## Action item
Copy out, from the data, each line containing the string "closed".

Segment Start: Given material

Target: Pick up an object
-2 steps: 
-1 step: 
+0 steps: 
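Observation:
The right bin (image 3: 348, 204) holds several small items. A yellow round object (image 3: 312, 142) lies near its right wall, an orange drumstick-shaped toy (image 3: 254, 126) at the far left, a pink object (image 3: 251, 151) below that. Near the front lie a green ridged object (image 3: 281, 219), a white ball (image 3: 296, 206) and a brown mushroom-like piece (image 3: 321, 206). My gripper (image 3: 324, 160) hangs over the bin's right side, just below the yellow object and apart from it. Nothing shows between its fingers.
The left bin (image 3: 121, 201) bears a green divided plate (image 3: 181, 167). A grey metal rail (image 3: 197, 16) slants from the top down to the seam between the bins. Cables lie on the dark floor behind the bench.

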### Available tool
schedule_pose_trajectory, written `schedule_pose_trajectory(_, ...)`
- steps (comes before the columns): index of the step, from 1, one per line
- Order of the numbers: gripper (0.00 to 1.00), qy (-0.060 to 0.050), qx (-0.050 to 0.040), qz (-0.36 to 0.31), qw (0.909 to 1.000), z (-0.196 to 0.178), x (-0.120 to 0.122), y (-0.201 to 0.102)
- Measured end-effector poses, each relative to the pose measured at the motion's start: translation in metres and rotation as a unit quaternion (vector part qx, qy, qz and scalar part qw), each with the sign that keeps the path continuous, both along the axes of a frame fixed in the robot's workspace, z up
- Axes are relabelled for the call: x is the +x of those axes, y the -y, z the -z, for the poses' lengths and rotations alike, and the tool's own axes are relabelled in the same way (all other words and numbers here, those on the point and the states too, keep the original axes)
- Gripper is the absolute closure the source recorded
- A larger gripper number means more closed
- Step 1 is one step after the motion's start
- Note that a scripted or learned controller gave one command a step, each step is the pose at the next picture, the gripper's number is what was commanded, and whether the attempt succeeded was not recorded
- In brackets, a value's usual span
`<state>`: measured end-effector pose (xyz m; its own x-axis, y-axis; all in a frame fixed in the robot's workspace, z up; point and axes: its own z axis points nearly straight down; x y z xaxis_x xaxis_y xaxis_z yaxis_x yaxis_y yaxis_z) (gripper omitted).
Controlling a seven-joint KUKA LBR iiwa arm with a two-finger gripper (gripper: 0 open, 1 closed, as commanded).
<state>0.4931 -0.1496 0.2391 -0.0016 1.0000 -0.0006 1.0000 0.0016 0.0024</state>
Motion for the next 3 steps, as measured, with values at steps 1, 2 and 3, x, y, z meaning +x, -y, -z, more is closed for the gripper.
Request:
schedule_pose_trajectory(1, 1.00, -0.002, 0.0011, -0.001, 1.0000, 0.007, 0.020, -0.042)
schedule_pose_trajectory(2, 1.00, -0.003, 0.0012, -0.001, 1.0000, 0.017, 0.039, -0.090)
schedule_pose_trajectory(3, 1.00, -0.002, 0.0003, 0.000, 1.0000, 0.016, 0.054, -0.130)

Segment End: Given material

## Exercise answer
- A larger gripper number means more closed
Controlling a seven-joint KUKA LBR iiwa arm with a two-finger gripper (gripper: 0 open, 1 closed, as commanded).
Motion for the next 3 steps, as measured, with values at steps 1, 2 and 3, x, y, z meaning +x, -y, -z, more is closed for the gripper.

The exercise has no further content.